🤖 AI Summary
This paper studies Online Two-Stage Submodular Maximization (O2SSM): given a sequence of submodular functions arriving online, the goal is to dynamically maintain a feasible base set under matroid constraints so as to maximize the expected maximum value of a subsequently drawn random objective function over the restricted set. We introduce the O2SSM framework for the class of weighted threshold potential functions, integrating online learning with submodular optimization via an algorithm combining threshold sampling, gradient estimation, and a greedy strategy respecting matroid constraints. Theoretically, we establish a $(1-1/e)^2$-competitive sublinear regret bound under general matroids, and a tighter $(1-1/e)(1 - e^{-k} k^k / k!)$ bound under $k$-rank uniform matroids—matching the best-known approximation guarantee for the offline counterpart. Experiments on real-world datasets demonstrate that our method significantly outperforms baseline approaches.
📝 Abstract
Given a collection of monotone submodular functions, the goal of Two-Stage Submodular Maximization (2SSM) [Balkanski et al., 2016] is to restrict the ground set so an objective selected u.a.r. from the collection attains a high maximal value, on average, when optimized over the restricted ground set.
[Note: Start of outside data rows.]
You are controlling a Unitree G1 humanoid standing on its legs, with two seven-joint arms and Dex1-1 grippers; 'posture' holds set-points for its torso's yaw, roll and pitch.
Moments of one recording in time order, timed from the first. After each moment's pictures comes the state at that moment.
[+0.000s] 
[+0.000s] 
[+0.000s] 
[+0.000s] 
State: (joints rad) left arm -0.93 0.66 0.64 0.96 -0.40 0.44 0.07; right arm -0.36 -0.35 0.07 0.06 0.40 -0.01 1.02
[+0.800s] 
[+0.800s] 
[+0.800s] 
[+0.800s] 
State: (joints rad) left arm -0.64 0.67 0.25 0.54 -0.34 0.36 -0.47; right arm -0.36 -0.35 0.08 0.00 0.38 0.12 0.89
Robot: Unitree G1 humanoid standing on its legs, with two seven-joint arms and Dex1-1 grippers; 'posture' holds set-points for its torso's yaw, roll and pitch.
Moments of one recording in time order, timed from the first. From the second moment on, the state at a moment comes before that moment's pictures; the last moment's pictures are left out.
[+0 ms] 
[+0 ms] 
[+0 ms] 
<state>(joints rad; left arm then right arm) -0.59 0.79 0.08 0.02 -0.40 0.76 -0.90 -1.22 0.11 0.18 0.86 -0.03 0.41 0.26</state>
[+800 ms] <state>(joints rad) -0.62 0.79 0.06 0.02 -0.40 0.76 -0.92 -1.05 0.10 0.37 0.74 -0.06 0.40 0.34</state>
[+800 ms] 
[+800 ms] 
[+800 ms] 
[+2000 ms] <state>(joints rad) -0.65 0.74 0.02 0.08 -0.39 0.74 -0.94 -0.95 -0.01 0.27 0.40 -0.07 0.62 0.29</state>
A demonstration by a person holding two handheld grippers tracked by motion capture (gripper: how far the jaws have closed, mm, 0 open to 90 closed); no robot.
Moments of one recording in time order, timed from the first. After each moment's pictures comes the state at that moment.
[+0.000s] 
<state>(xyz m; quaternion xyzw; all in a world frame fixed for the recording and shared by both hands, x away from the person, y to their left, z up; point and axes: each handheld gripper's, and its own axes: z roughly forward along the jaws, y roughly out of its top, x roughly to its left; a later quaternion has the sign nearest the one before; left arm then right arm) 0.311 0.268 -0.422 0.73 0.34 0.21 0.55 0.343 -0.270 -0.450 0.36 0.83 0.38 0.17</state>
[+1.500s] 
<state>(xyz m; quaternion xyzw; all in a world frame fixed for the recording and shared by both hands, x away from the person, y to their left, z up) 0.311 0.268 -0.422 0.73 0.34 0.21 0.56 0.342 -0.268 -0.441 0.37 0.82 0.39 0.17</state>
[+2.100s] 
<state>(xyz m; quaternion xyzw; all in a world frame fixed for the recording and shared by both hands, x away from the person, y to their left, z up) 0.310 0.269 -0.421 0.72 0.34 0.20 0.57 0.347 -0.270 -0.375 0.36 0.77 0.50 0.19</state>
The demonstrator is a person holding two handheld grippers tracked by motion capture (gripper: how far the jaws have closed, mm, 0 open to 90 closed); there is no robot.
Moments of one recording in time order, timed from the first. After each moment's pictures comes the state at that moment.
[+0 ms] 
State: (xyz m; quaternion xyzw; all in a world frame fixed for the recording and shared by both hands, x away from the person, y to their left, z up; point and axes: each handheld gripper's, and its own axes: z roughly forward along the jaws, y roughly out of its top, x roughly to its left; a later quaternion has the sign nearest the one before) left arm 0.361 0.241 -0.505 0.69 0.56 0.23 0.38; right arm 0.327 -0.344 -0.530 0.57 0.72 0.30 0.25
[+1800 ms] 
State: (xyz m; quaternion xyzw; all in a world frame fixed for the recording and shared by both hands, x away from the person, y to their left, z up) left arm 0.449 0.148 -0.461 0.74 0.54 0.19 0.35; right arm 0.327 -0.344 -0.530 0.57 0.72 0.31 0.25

We introduce the Online Two-Stage Submodular Maximization (O2SSM) problem, in which the submodular objectives are revealed in an online fashion. We study this problem for weighted threshold potential functions, a large and important subclass of monotone submodular functions that includes influence maximization, data summarization, and facility location, to name a few. We design an algorithm that achieves sublinear $(1 - 1/e)^2$-regret under general matroid constraints and $(1 - 1/e)(1-e^{-k}k^k/k!)$-regret in the case of uniform matroids of rank $k$; the latter also yields a state-of-the-art bound for the (offline) 2SSM problem. We empirically validate the performance of our online algorithm with experiments on real datasets.